What is expected:
The copy you print must match the listing exactly, with its pictures removed.
+===+
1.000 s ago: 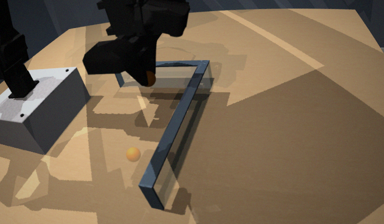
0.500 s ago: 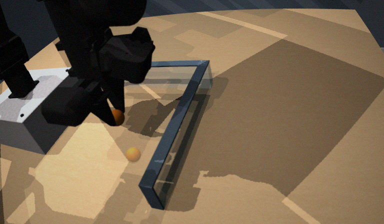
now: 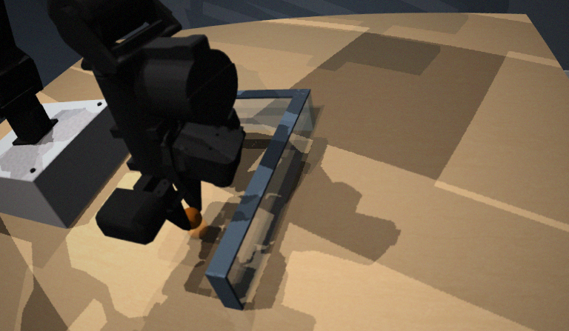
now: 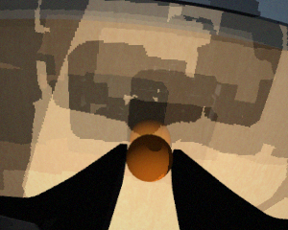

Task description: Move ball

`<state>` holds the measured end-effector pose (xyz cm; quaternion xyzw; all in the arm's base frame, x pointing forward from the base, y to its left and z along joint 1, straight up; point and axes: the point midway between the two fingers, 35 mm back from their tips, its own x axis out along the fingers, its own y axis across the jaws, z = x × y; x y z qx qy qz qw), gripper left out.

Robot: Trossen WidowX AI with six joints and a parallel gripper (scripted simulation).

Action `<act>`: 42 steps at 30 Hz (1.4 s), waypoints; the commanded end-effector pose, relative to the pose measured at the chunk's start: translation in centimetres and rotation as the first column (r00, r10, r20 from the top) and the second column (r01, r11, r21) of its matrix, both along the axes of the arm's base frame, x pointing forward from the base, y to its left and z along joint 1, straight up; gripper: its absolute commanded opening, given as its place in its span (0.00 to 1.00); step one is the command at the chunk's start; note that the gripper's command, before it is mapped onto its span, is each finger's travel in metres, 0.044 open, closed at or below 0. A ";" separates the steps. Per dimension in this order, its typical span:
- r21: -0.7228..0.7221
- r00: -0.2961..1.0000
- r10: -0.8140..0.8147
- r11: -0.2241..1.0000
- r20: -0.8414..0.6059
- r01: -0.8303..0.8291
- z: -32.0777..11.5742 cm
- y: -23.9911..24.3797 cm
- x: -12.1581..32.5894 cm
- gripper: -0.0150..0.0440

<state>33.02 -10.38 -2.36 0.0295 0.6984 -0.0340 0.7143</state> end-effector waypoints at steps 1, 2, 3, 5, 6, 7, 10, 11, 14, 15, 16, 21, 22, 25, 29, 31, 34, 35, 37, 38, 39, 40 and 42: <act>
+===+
Response to the task:
1.000 s ago: 
0.500 s ago: 
now: 
now: 

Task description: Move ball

`<state>` holds the measured end-effector pose (xyz cm; quaternion xyzw; all in the arm's base frame, x pointing forward from the base, y to its left and z along joint 1, straight up; point and axes: the point midway between the two fingers, 35 mm back from their tips, its own x axis out along the fingers, its own y axis across the jaws, z = x × y; x y z qx qy qz qw), gripper left out.

Robot: Trossen WidowX AI with six joints and a parallel gripper (scripted simulation).

Action `<act>`: 42 steps at 30 Hz (1.4 s), waypoints; the commanded end-effector pose, relative to the pose measured at the chunk's start: translation in centimetres and rotation as the first column (r00, r10, r20 from the top) and the second column (r01, r11, r21) of its matrix, both along the axes of the arm's base frame, x pointing forward from the base, y to its left and z along joint 1, straight up; gripper: its absolute commanded opening, given as its place in its span (0.00 to 1.00); step one is the command at the chunk's start; note that the gripper's command, before it is mapped onto its span, is each finger's travel in metres, 0.044 open, closed at or below 0. A ";" separates the steps. Per dimension in this order, its typical span:
- r21: -0.7228..0.7221
- r00: -0.2961..1.0000
- r10: -0.8140..0.8147
- r11: -0.2241..1.0000
- r20: -0.8414..0.6059
- r01: -0.8303..0.8291
- z: -32.0777..11.5742 cm
- y: -23.9911..24.3797 cm
- x: -12.1581..32.5894 cm
- gripper: -0.0150..0.0440

<state>33.02 -10.38 -2.36 0.0295 0.6984 -0.0340 0.7143</state> end-effector waypoints at steps 1, 2, 3, 5, 6, 7, 10, 11, 14, 15, 16, 21, 22, 25, 29, 31, 34, 35, 37, 38, 39, 40 and 42: <act>

There is no more to the exercise.